Down the road there will definitely be a need for data marketplaces, common platforms where producers and consumers of large information sets can connect, just as there are for other commodities. The big question is how long it will take for the market to mature; to standardize on formats and develop the processing capabilities on the data consumer side. Companies like InfoChimps are smart to keep their flag planted in that space, it will be a big segment someday, but they're also moving up the value chain for near-term revenue opportunities.
You take that massive deluge of data and turn it into some summary tables and simple graphs. You want to give an unbiased overview of the information, so the tables and graphs are quite detailed. This now makes a bit more sense to the potential end-users, they can at least understand what it is you have, and start to imagine ways they could use it. The inclusion of all the relevant information still leaves them staring at a space shuttle control panel though, and only the most dogged people will invest enough time to understand how to use it.
You're finally getting a feel for what your customers actually want, and you now process your data into a pretty minimal report. You focus on a few key metrics (eg unique site visitors per-day, time on site, conversion rate) and present them clearly in tables and graphs. You're now providing answers to informational questions the customers are asking; "Is my website doing what I want it to?", "What areas are most popular?", "What are people saying about my brand on Twitter?". There's good money to be had here, and this is the point many successful data-driven startups are at.

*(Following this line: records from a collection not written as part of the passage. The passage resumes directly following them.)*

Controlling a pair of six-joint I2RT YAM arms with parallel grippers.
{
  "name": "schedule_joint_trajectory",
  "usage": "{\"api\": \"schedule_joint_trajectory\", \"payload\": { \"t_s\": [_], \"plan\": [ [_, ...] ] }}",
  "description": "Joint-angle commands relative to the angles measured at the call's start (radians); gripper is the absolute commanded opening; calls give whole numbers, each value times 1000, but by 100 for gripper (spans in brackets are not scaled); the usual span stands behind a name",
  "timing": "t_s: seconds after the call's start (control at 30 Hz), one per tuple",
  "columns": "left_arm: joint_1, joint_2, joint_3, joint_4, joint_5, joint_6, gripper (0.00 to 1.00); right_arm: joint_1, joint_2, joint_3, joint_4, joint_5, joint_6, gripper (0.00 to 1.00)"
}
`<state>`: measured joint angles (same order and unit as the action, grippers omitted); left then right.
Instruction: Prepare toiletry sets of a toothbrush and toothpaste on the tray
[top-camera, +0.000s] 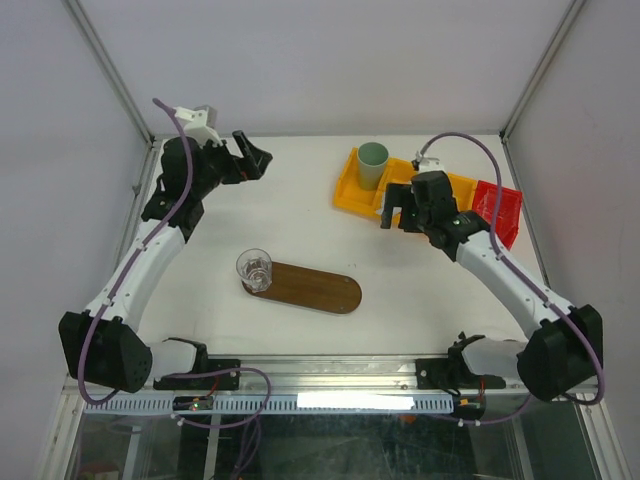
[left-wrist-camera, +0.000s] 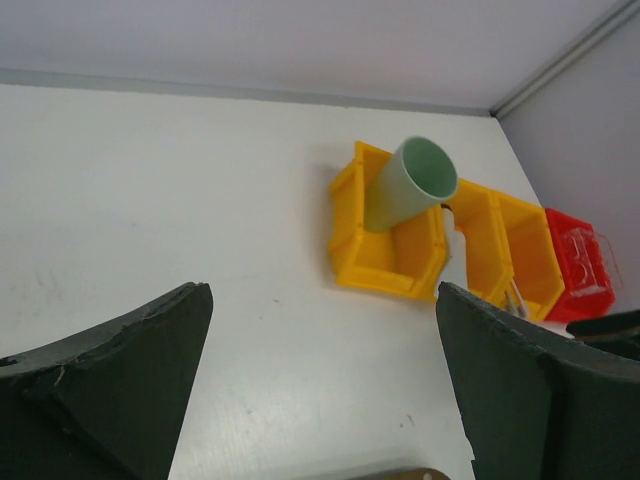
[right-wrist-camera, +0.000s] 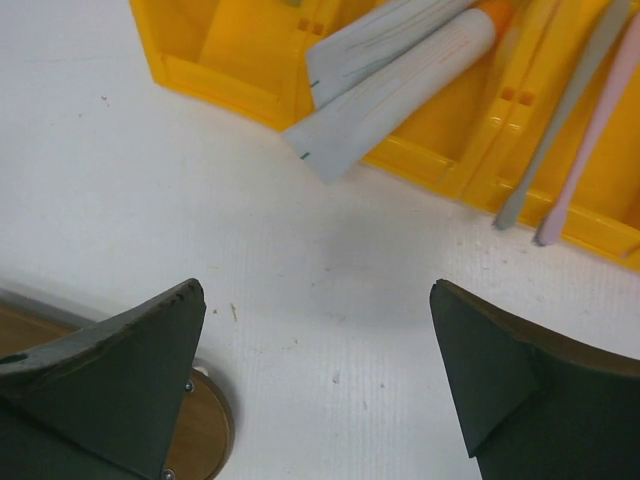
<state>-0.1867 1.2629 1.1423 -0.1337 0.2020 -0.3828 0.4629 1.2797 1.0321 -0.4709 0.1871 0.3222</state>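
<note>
Two white toothpaste tubes lie in a yellow bin, their flat ends sticking out over its front wall. In the compartment beside them lie a grey toothbrush and a pink toothbrush. My right gripper hovers open over bare table just in front of that bin, nothing between its fingers. The brown oval tray lies mid-table with a clear glass on its left end. My left gripper is open and empty at the far left.
A mint-green cup stands in the left compartment of the yellow bin. A red bin sits to the right of it. One rounded end of the tray shows beside my right gripper's left finger.
</note>
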Motion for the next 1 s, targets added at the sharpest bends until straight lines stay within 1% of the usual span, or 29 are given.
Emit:
{"api": "schedule_joint_trajectory", "payload": {
  "t_s": [0.0, 0.1, 0.17, 0.23, 0.33, 0.47, 0.5, 0.53, 0.63, 0.67, 0.73, 0.77, 0.87, 0.97],
  "plan": [
    [-102, 16, 65, 4, 18, 28, 99, -40, -112, -35, 26, 54, -36, 99],
    [-169, 5, 71, -11, -4, 55, 99, -44, -142, -46, -2, 85, -50, 99],
    [-195, 1, 75, -12, 7, 54, 99, -43, -173, -58, -10, 107, -53, 99],
    [-203, 5, 80, -11, 32, 39, 99, -45, -201, -72, -6, 146, -39, 99],
    [-207, 7, 85, -11, 53, 26, 99, -65, -210, -54, -46, 248, -11, 99],
    [-208, -2, 85, -12, 56, 18, 99, -155, -148, 30, -125, 299, -24, 96],
    [-208, -2, 85, -11, 56, 17, 99, -182, -125, 49, -136, 308, -33, 93],
    [-208, -2, 85, -11, 57, 16, 99, -224, -100, 67, -142, 308, -44, 88],
    [-208, 2, 89, -14, 65, 13, 99, -345, -9, 141, -189, 296, -20, 82],
    [-208, 4, 91, -16, 65, 14, 99, -382, 16, 163, -192, 269, -16, 77],
    [-208, 7, 91, -16, 63, 13, 99, -450, 79, 196, -184, 207, -13, 65],
    [-209, 8, 92, -16, 64, 13, 99, -478, 104, 215, -178, 177, -11, 60],
    [-209, 13, 93, -19, 63, 13, 99, -542, 178, 259, -169, 144, -21, 57],
    [-207, 15, 93, -20, 61, 13, 99, -590, 217, 272, -145, 108, -47, 56]
  ]
}}
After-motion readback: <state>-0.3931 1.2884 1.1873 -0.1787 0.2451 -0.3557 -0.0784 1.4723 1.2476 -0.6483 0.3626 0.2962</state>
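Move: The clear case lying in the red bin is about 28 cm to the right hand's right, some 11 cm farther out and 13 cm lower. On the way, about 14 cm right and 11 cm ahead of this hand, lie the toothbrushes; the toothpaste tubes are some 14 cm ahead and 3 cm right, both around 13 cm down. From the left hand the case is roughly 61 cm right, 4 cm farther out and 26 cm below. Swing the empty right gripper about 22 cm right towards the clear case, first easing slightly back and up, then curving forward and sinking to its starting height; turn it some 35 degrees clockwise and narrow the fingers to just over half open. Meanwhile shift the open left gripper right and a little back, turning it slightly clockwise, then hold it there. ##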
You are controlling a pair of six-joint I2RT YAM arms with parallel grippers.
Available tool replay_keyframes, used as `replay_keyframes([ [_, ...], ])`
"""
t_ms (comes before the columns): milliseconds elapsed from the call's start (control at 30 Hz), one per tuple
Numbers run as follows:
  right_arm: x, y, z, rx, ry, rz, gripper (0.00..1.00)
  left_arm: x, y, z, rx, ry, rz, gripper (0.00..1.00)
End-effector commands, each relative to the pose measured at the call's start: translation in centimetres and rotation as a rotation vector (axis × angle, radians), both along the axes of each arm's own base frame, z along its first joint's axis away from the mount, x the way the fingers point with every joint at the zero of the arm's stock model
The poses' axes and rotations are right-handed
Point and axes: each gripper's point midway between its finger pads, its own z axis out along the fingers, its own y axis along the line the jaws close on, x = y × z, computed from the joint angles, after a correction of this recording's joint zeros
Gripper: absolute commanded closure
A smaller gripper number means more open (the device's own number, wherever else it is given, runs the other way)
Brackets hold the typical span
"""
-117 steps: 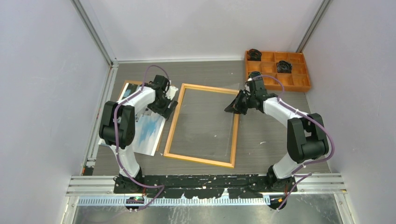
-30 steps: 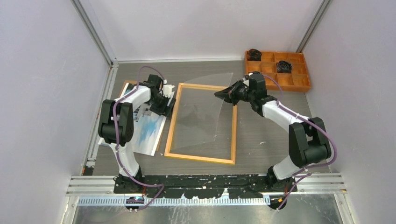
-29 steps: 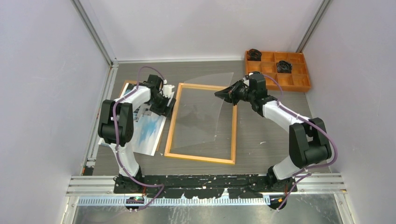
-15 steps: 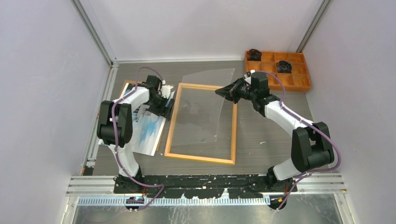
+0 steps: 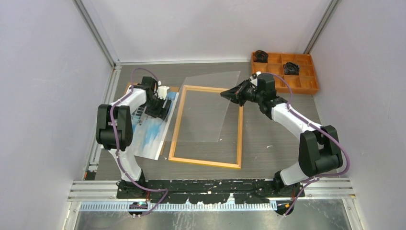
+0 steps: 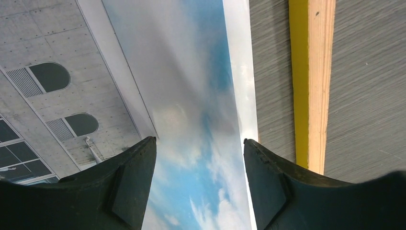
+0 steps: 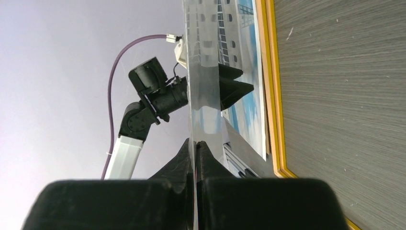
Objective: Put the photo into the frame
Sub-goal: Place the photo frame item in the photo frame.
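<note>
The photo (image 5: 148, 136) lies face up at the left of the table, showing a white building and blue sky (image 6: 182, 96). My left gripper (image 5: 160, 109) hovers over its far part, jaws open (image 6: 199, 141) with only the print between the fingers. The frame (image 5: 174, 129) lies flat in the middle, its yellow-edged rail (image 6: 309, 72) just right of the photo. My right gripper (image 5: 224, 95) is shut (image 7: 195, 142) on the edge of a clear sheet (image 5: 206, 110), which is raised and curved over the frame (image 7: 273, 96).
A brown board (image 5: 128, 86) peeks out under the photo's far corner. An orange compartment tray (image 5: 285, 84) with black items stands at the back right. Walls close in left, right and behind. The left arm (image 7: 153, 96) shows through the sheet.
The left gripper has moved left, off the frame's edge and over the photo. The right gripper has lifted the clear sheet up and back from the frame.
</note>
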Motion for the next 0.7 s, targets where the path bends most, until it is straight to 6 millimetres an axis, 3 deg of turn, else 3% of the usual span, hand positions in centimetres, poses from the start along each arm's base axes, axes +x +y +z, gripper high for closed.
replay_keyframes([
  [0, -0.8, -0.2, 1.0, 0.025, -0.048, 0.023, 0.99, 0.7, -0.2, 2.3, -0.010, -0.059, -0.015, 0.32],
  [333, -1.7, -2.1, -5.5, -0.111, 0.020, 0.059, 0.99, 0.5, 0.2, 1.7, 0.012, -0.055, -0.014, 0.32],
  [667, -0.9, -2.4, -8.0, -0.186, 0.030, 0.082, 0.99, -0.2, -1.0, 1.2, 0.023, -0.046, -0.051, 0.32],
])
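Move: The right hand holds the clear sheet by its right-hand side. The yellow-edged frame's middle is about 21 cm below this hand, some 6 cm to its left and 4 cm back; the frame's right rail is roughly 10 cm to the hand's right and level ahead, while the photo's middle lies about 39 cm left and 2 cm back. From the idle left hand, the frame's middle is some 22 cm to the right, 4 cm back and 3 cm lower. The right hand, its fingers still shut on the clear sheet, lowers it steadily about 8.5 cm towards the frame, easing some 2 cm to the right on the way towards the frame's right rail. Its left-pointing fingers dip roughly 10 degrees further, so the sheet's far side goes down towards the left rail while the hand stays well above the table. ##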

The biggest trouble is that it can be very hard to defend this position. Unless you have exclusive access to a data source, the barriers to entry are low and you'll be competing against a lot of other teams. If all you're doing is presenting information, that's pretty easy to copy, and caused a race to the bottom in prices in spaces like 'social listening platforms'/'brand monitoring' and website analytics.
Now you know your customers really well, and you truly understand what they need. You're able to take the raw data and magically turn it into recommendations for actions they should take. You tell them which keywords they should spend more AdWords money on. You point out the bloggers and Twitter users they should be wooing to gain the PR they're after. You're offering them direct ways to meet their business goals, which is incredibly valuable. This is the Nirvana of data startups, you've turned into an essential business tool that your customers know is helping them make money, so they're willing to pay a lot. To get here you also have to have absorbed a tremendous amount of non-obvious detail about the customer's requirements, which is a big barrier to anyone copying you. Without the same level of background knowledge they'll deliver something that fails to meet the customer's need, even if it looks the same on the surface.
This is why Radian6 has flourished and been able to afford to buy out struggling 'social listening platforms' for a song. They know their customers and give them recommendations, not mere information. If this sounds like a consultancy approach, it's definitely approaching that, though hopefully with enough automation that finding skilled employees isn't your bottleneck.
Of course the line between the last two stages is not clear-cut (Radian6 is still very dashboard-centric for example), and it does all sound a bit like the horrible use of 'solution' as a buzz-word for tools back in the 90's, but I still find it very helpful when I'm thinking about how to move forward. More actionable means more valuable!